CIREBON, iNewsCirebon.id– Ribuan warga memadati kawasan Keraton Kanoman Cirebon pada malam Jumat Kliwon, 12 Mulud atau bertepatan dengan 5 September 2025. Sejak sore hari, masyarakat berbondong-bondong datang untuk menyaksikan ritual Panjang Jimat, tradisi sakral yang telah diwariskan turun-temurun selama lebih dari lima abad.
Panjang Jimat bukan sekadar perayaan, melainkan puncak peringatan Maulid Nabi Muhammad SAW yang menyatukan unsur spiritual, budaya, dan sejarah Cirebon.

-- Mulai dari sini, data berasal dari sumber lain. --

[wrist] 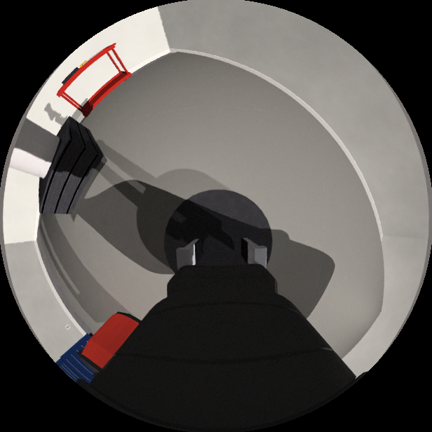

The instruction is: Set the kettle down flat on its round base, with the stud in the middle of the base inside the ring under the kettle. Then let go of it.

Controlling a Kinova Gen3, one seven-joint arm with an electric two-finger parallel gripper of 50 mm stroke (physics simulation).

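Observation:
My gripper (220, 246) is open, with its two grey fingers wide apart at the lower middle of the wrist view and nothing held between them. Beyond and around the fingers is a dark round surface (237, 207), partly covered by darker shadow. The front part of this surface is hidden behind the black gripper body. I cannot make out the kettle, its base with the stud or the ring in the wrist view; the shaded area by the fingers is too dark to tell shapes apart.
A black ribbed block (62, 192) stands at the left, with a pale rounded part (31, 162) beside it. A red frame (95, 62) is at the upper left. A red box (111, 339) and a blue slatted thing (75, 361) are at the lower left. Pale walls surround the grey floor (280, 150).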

Juru bicara Keraton Kanoman, Ratu Raja Arimbi Nurtina, menuturkan tradisi ini pertama kali digelar pada masa Pangeran Cakrabuwana dan Sunan Gunung Jati sekitar tahun 1470 di Keraton Pakungwati.

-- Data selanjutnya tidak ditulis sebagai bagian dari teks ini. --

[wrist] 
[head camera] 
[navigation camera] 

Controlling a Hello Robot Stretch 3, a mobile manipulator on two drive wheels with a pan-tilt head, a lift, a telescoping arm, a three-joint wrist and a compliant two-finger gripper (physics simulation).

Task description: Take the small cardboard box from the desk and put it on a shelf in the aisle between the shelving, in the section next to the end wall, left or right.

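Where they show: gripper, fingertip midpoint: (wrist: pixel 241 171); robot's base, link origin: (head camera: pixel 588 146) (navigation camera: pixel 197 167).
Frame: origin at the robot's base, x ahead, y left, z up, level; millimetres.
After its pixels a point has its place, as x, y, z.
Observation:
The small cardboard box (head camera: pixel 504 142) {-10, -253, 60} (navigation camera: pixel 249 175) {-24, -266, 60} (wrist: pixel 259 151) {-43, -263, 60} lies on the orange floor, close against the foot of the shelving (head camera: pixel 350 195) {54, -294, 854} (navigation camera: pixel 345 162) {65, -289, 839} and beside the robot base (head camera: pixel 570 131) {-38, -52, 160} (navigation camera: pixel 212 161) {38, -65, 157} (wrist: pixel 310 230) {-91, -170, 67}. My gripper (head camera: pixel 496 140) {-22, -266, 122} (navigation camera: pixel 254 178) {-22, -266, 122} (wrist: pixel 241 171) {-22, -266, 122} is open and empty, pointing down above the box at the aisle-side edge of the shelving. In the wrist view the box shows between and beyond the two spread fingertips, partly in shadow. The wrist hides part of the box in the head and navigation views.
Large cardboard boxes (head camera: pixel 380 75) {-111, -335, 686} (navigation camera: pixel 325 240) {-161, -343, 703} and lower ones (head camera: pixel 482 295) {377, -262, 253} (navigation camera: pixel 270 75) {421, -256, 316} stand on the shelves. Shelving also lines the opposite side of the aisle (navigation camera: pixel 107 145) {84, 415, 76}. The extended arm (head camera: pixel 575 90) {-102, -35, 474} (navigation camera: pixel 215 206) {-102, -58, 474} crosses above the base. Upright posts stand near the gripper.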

“Panjang Jimat adalah bentuk syiar Islam dan penghormatan kepada Rasulullah SAW, yang membawa cahaya Islam ke seluruh alam,” ujar Arimbi.
Makna Panjang Jimat
Secara simbolis, “Panjang” merujuk pada wadah pusaka berbentuk piring bundar besar, sementara “Jimat” adalah sesuatu yang dianggap suci. Jimat juga diartikan sebagai nasi jimat, yakni nasi yang dimasak dengan tata cara khusus, diiringi lantunan shalawat sejak proses pengupasan gabah hingga penyajiannya.
“Nasi jimat menjadi doa dan syafaat yang dipersembahkan untuk Baginda Rasulullah,” tambahnya.
Prosesi Ritual
Puncak Panjang Jimat ditandai dengan Pawai Alegoris, sebuah iring-iringan teatrikal yang menggambarkan perjalanan sejarah kelahiran Nabi Muhammad SAW. Prosesi dimulai dari Pendopo Jinem menuju Masjid Agung Kanoman, dengan menghadirkan tokoh-tokoh simbolis seperti Abdul Muthalib, Siti Aminah, hingga rombongan pembawa nasi jimat, boreh, kembang goyang, dan tumpeng jeneng.
Sultan Keraton Kanoman, Sultan Raja Muhammad Emirudin, memimpin langsung jalannya ritual, sementara Patih Keraton, Pangeran Raja Muhammad Qodiran, memimpin jalannya pawai.
Menurut Arimbi, setiap unsur dalam pawai sarat filosofi. Jumlah tumpeng nasi jimat, yang bisa tujuh atau dua belas, melambangkan Nabi, para sahabat, hingga para wali penyebar Islam di tanah Jawa.
“Simbol-simbol ini mengajarkan manusia tentang keterikatan pada ciptaan Allah, baik berupa unsur fisik seperti air, api, tanah, dan angin, maupun unsur nonfisik seperti ilmu, nur, dan suhud,” jelasnya.
Suasana Ritual
Sejak sore, suasana di kawasan keraton semakin semarak. Pedagang kaki lima memenuhi area sekitar, menawarkan makanan dan minuman kepada para pengunjung. Lantai pendopo yang dipenuhi bunga melati menambah khidmat prosesi.
Tepat pukul 21.00 WIB, ritual dimulai. Lantunan Barzanji dan shalawat bergema, menutup malam dengan nuansa religius yang penuh khusyuk.
“Panjang Jimat bukan hanya ritual tahunan, tetapi warisan adiluhung yang meneguhkan identitas Cirebon sebagai kota wali,” pungkas Arimbi.